• _THE PROBLEM_: Transcribe all of the data exactly. Omit the pictures.

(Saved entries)
==================================================

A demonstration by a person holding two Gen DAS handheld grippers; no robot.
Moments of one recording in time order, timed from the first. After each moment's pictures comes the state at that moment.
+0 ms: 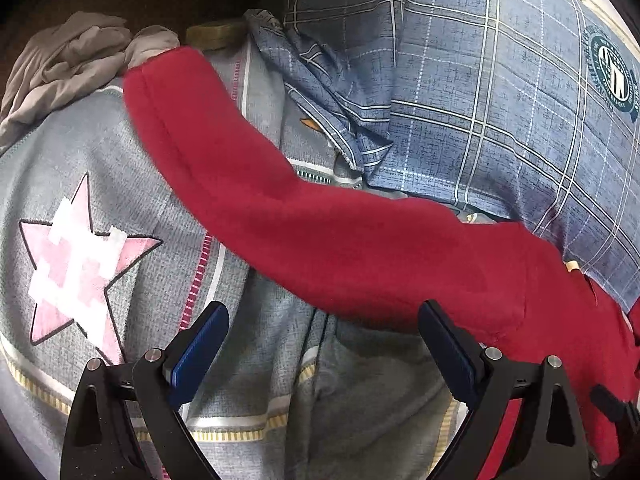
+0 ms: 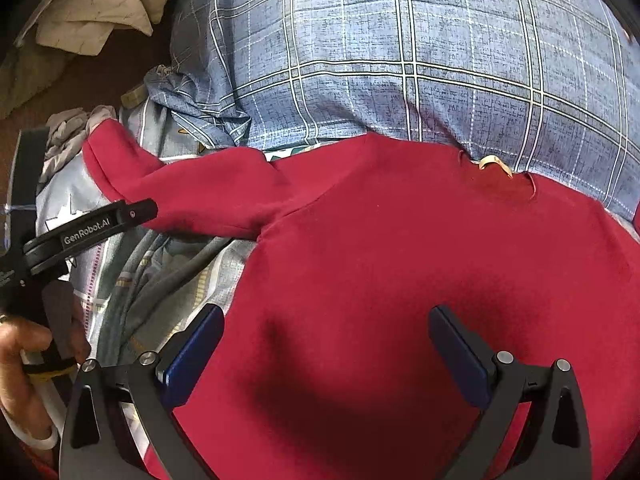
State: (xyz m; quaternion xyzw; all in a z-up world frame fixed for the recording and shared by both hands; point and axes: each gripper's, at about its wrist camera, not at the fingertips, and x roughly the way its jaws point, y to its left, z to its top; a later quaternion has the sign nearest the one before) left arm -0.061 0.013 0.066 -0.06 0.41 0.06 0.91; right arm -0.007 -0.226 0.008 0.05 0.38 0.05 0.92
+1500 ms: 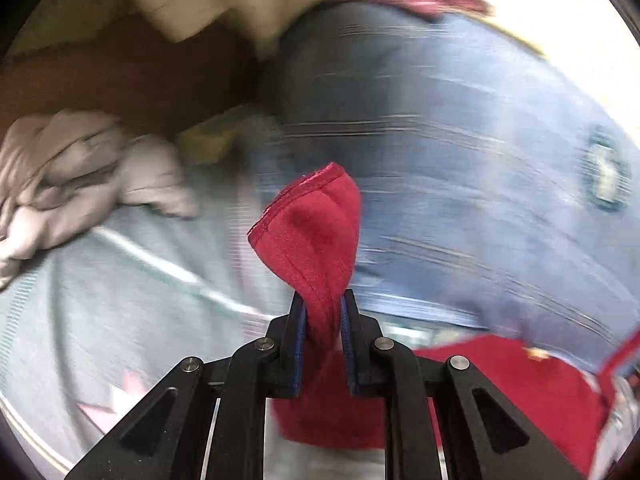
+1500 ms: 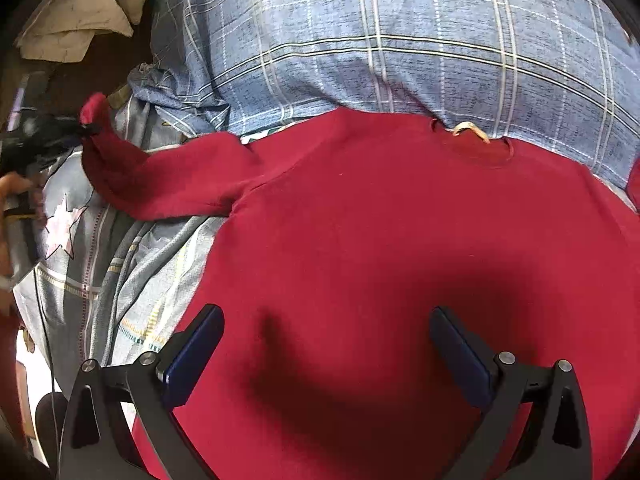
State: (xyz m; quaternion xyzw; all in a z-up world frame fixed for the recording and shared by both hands) left arm -0.021 0.031 0.167 -0.08 0.33 0.00 0.94; right arm -0.020 -0.259 0.003 0.07 0.41 0.03 0.91
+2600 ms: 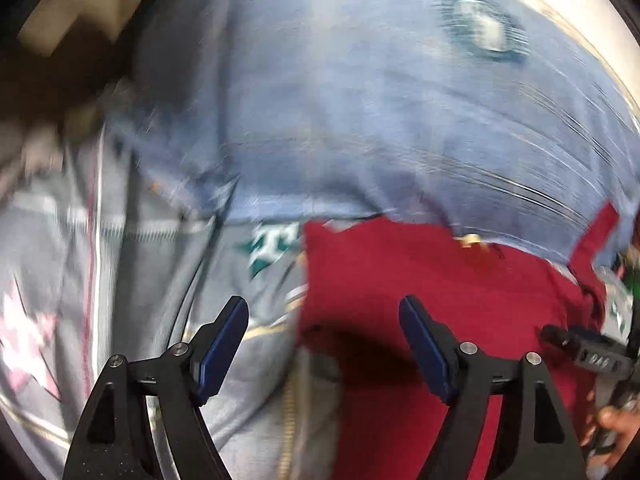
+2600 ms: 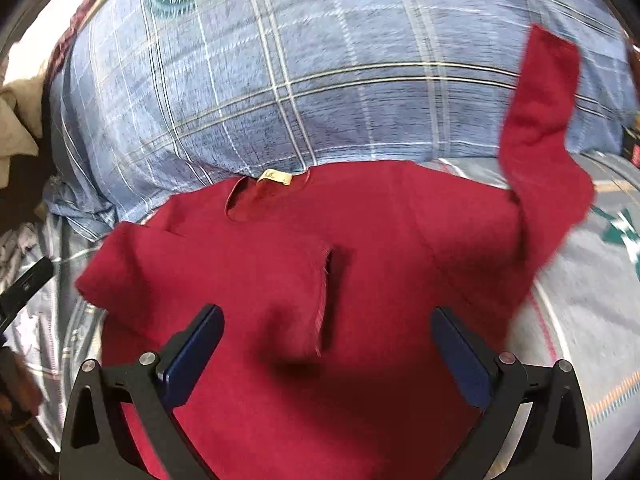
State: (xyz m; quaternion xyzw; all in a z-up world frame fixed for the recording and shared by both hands) left arm 0.031 -0.067 0.065 -0.02 0.40 -0.09 0.91; right arm -0.002 -0.417 0.020 0.15 0.40 -0.09 0.90
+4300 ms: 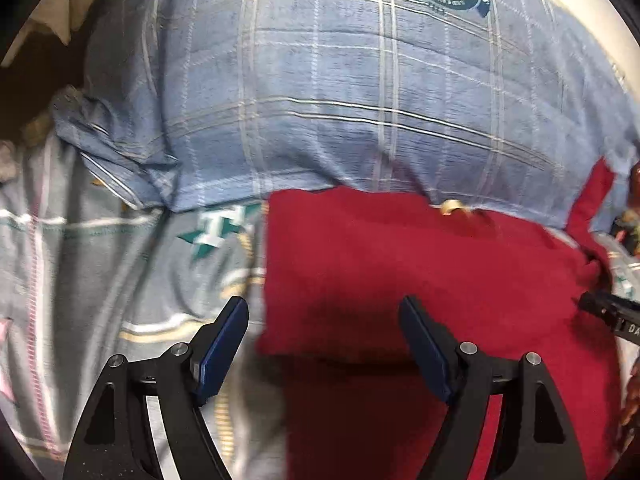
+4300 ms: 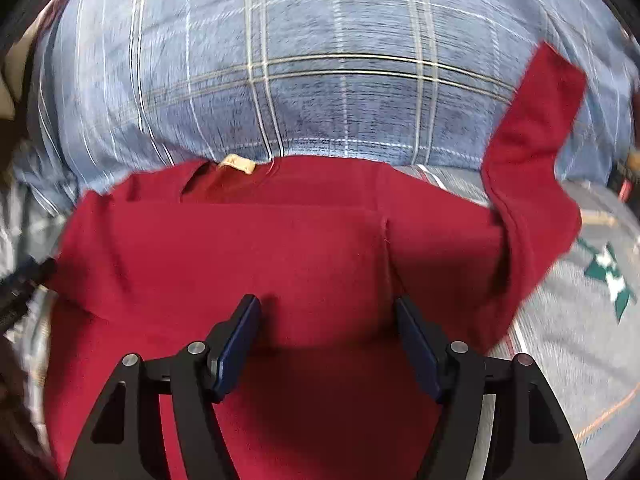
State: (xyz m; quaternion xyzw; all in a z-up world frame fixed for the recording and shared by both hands) left arm 0.033 -0.128 0.026 0.03 0.40 -0.15 0.90; right arm -0.026 -0.443 0.017 0.11 0.39 -0.13 0.91
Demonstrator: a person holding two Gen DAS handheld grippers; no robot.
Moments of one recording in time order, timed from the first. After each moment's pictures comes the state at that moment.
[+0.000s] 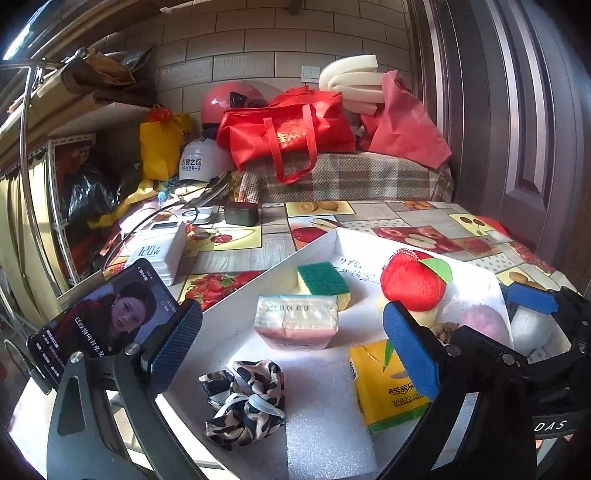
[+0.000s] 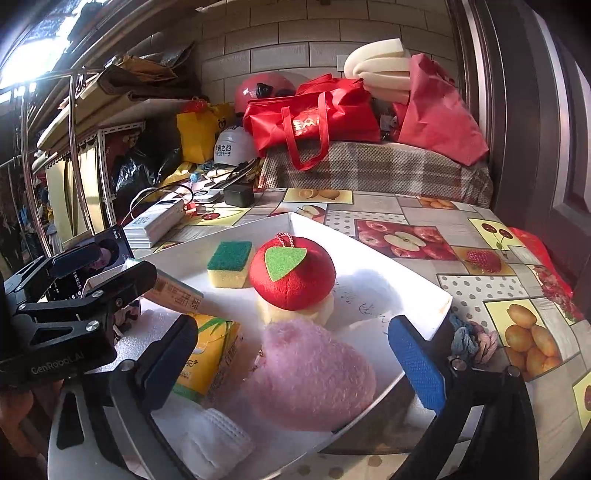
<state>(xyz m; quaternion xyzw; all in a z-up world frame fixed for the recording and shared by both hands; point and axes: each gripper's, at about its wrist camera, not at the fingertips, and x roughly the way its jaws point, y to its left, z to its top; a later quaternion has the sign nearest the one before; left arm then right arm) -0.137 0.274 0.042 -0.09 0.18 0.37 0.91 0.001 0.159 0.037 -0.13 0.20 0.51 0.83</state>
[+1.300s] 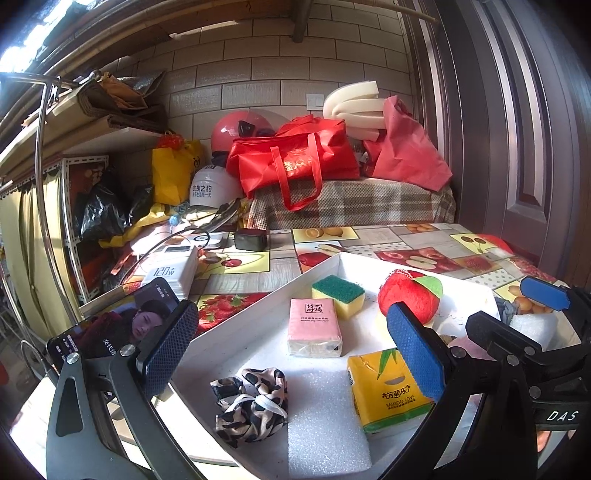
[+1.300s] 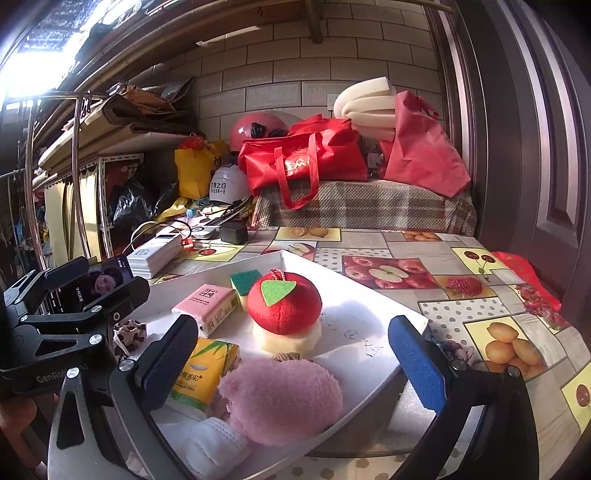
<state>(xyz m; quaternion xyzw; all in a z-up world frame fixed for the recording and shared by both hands) -0.148 0.254 0.052 -0.06 0.14 0.39 0.91 -0.010 0.140 0.048 -0.09 0.14 0.50 0.85</state>
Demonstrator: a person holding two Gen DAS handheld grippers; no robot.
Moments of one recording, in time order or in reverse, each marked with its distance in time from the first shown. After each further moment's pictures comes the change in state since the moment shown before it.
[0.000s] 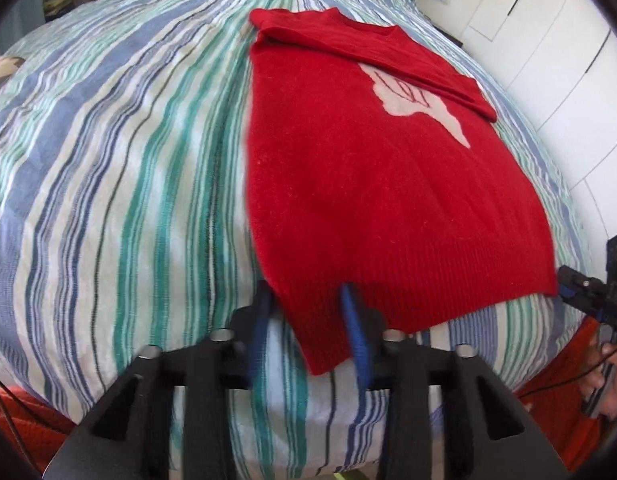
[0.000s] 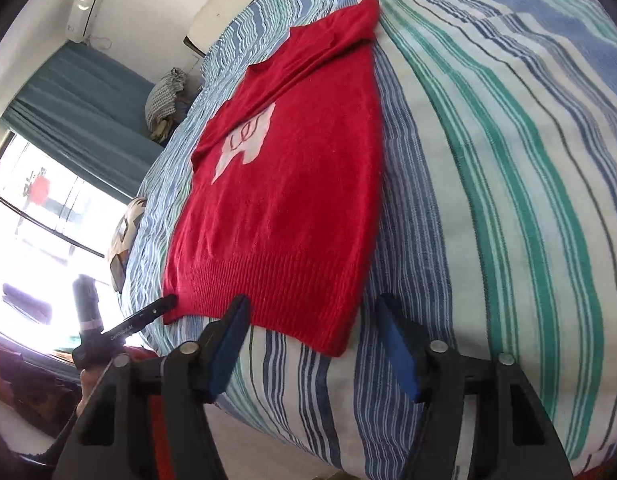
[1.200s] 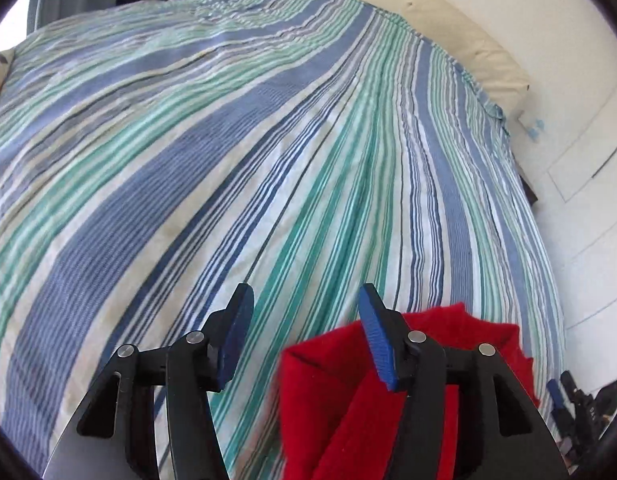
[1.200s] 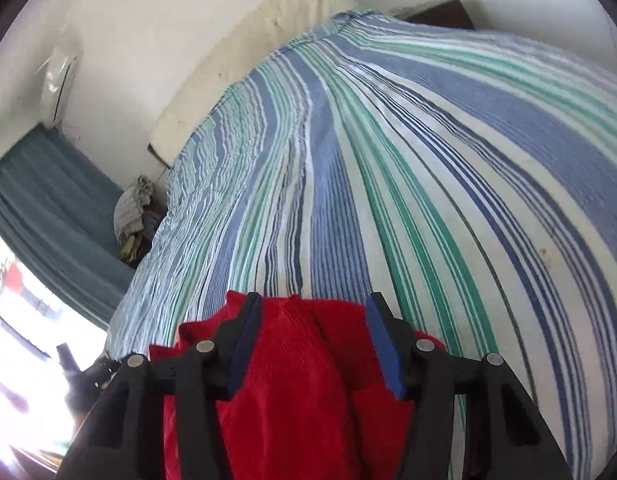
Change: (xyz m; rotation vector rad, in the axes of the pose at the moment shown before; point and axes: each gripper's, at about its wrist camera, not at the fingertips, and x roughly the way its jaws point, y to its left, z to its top) left arm 0.095 0.080 0.355 -0.318 -0.268 0.082; right arm 0.083 -0.006 0.355 -0.014 -0.368 -0.107
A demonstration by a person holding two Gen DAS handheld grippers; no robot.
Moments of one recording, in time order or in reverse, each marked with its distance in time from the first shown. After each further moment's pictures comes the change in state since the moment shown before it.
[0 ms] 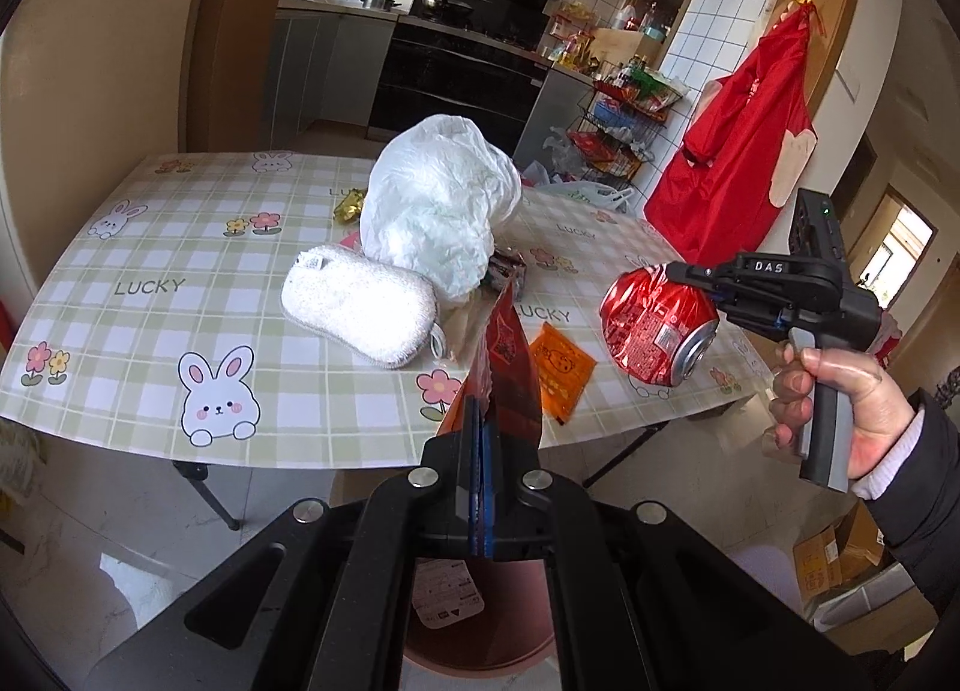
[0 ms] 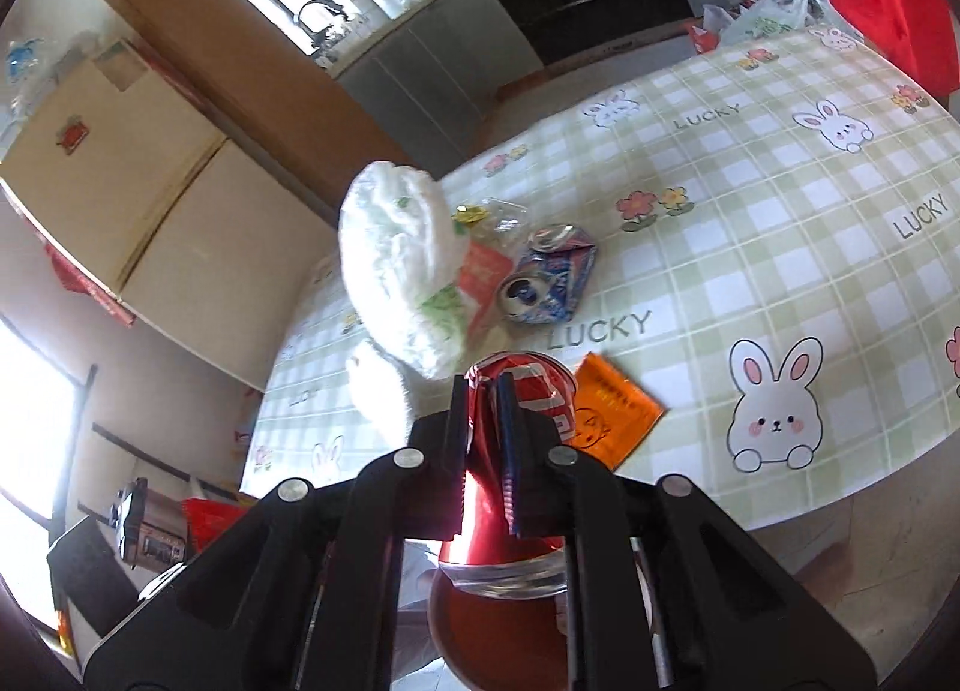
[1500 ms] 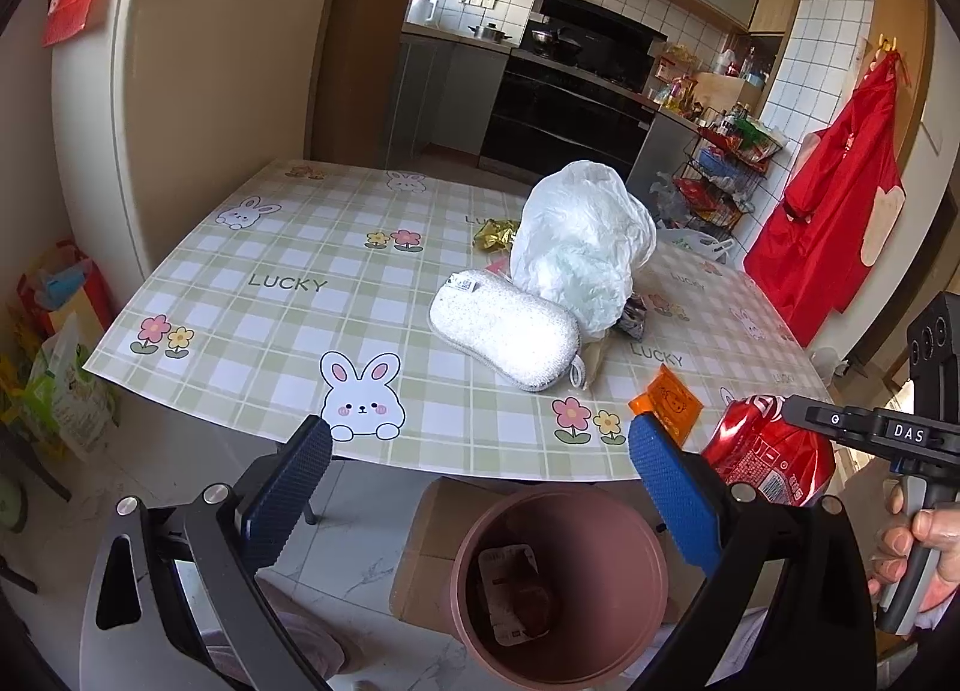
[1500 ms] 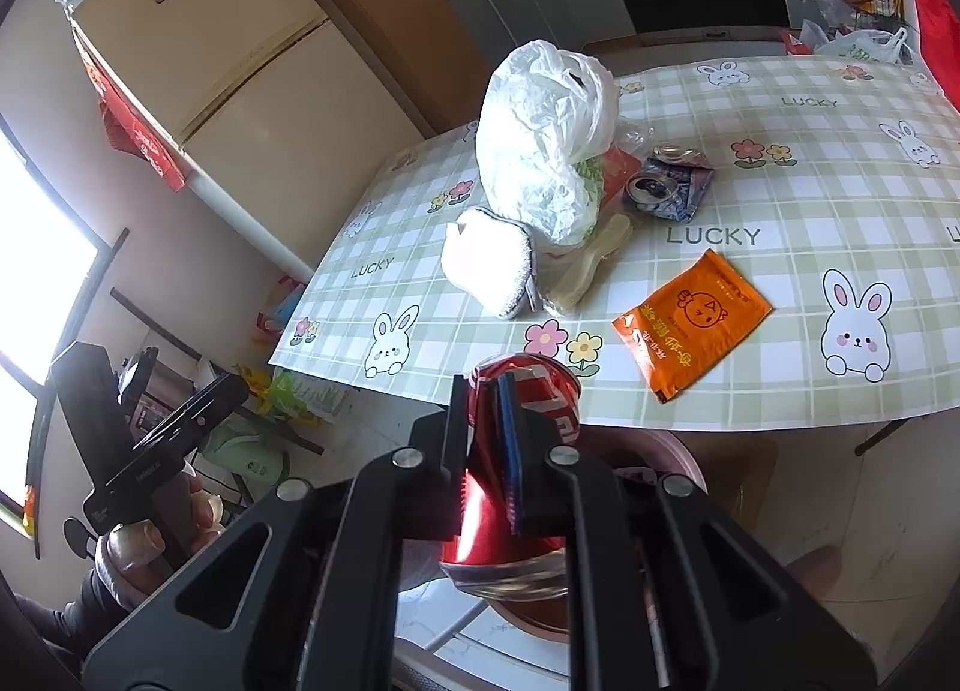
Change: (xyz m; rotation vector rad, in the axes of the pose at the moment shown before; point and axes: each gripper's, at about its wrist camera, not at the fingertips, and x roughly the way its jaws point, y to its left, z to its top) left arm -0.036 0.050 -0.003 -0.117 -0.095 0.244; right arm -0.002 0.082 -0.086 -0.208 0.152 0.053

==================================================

• _RESULT FOR THIS TASK_:
A demonstration by a person holding two Gen DAS handheld grippers; no robot.
Moments of one recording in time order, timed from the first. After each moment's pictures comes the state at that moment.
+0 ms: 
+0 ms: 
State: (xyz m; quaternion xyzw; all in a z-up world frame fixed for the recording and shared by both hands; point and axes: each gripper's, at about its wrist camera, not at the fingertips, and x roughly the way its jaws point, y to its left, z to its top; a later quaternion has the sign nearest the one before) left arm -0.061 0.013 0.066 -0.06 0.41 0.06 0.91; right arm -0.007 -0.226 0.008 0.05 0.38 0.05 0.92
+1500 ms: 
+1500 ms: 
State: (xyz m; quaternion xyzw; all in a z-up world frame fixed for the recording and shared by both hands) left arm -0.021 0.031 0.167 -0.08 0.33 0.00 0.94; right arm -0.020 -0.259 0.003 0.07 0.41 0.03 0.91
+2600 ms: 
+2600 ms: 
State: (xyz m; quaternion xyzw; all in a z-up world frame fixed for the recording and shared by both hands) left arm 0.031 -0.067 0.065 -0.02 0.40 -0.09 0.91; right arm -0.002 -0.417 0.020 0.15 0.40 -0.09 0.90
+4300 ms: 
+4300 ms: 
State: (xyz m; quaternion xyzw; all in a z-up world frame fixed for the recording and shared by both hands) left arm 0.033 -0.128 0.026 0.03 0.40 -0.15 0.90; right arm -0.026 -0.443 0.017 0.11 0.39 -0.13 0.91
Demonstrator: a person holding two Gen DAS handheld grippers; no robot.
Moments of one recording in time order, timed from the first. After each moment's pictures comes the state at that moment.
[+0.000s] 
[+0.000s] 
<state>(xyz m; quaternion xyzw; all in a z-up world frame fixed for the recording and shared by both hands; point and axes: each gripper's, at about its wrist camera, not at the fingertips, and x roughly the way its jaws point, y to its left, z to its top; a later quaternion has the sign nearest the one before; left arm then right arm) -0.137 0.274 0.042 -0.09 0.18 0.37 0.91 0.001 0.159 0.037 -0.13 0.20 0.51 0.83</state>
[+1.300s] 
[+1.300s] 
<state>(xyz m; quaternion xyzw; all in a z-up world frame fixed for the recording and shared by both hands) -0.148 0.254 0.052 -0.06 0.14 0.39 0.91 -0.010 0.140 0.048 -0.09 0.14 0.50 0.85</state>
Demonstrator: a person holding two Gen DAS handheld grippers; no robot.
Moments of one recording, in time order or in reverse, each marked with its distance in time from the first shown. After each further moment's pictures comes the change in state since the moment shown before it.
[0.000s] 
[0.000s] 
[1.200s] 
[1.200s] 
Change: (xyz m; rotation vector rad, in the axes of the pose at the moment shown before; point and axes: each gripper's, at about its wrist camera, not at the fingertips, and x roughly the way its jaws point, y to its left, z to its top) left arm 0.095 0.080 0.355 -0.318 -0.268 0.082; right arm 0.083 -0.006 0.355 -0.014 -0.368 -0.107
A demonstration by a person holding two Gen DAS handheld grippers; no robot.
Moments of one recording, in time order or in reverse, each marked with its distance in time from the first shown. After each further moment's pictures comes the change in state since the moment shown before it.
[0 ms] 
[0 ms] 
[1500 ms] 
[1500 ms] 
Change: (xyz m; rotation vector rad, in the axes of the pose at the moment shown before; point and axes: each gripper's, at about its wrist camera, not at the fingertips, and x roughly the way its jaws point, y to its left, z to its top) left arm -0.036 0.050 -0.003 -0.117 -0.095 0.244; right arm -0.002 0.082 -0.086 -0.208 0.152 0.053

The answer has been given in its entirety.